Reproduce all of the material, keeping each line intact.

Source data
--
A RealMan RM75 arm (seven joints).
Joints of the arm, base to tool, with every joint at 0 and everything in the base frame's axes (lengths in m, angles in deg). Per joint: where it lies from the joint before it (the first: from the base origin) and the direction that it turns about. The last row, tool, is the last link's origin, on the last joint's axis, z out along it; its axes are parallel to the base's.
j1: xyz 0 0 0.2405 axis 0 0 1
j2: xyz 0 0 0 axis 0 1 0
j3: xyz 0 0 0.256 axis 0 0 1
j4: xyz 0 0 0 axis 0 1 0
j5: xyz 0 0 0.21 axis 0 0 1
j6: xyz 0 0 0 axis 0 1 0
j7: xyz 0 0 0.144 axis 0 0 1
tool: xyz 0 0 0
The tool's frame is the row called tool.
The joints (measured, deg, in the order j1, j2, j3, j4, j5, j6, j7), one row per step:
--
Response box
A RealMan RM75 arm (seven joints).
Joints of the arm, base to tool, with every joint at 0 and everything in the base frame's axes (lengths in m, angles in deg). Per joint: where it lies from the joint before it (the first: from the base origin) and the direction that it turns about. The last row, tool, is the last link's origin, on the last joint's axis, z out along it; its axes are parallel to the base's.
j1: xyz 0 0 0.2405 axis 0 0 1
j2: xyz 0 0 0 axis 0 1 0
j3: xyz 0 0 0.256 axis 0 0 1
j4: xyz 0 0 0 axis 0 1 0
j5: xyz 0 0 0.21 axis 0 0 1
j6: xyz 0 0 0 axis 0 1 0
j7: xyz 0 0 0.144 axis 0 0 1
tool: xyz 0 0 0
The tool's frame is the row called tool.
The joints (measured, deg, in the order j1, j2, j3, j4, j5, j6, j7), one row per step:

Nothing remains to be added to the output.